Would you set down the data that follows, word for word, without any pictures?
>>>
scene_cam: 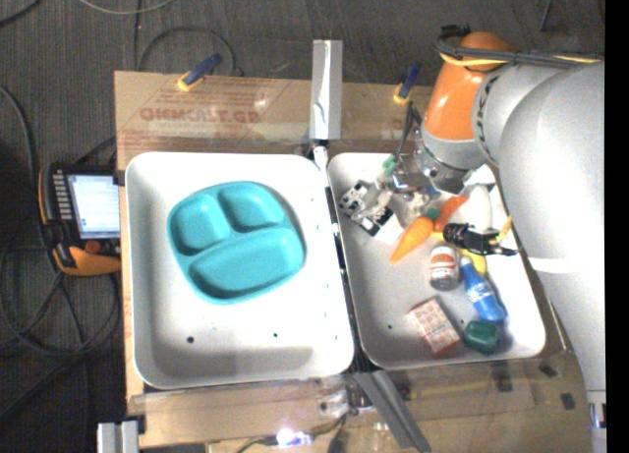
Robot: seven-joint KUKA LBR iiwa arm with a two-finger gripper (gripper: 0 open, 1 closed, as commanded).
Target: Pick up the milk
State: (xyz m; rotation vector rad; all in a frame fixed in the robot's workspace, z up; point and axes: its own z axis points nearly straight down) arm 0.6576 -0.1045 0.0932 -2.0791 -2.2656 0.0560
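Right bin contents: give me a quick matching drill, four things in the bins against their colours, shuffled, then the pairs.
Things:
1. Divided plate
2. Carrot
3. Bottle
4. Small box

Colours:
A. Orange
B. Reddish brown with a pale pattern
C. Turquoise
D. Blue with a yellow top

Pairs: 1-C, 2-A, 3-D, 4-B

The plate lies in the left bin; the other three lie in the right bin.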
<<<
-- RESPONSE FOR THIS EXERCISE --
scene_cam: 
Robot: seven-joint KUKA LBR iiwa arm with a two-finger gripper (gripper: 0 open, 1 closed, as commanded).
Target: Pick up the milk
State: (xyz m; rotation vector rad; all in a frame fixed in the robot's workspace, z up; point and axes: its own z axis points nearly straight down) arm 0.6576 -0.1045 0.0932 -2.0791 -2.2656 0.0560
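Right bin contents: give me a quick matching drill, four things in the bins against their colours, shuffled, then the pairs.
Things:
1. Divided plate
2. Carrot
3. Bottle
4. Small box

Colours:
A. Orange
B. Reddish brown with a pale pattern
C. Turquoise
D. Blue with a yellow top

Pairs: 1-C, 2-A, 3-D, 4-B

The plate lies in the left bin; the other three lie in the right bin.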

With this, the exercise is complete.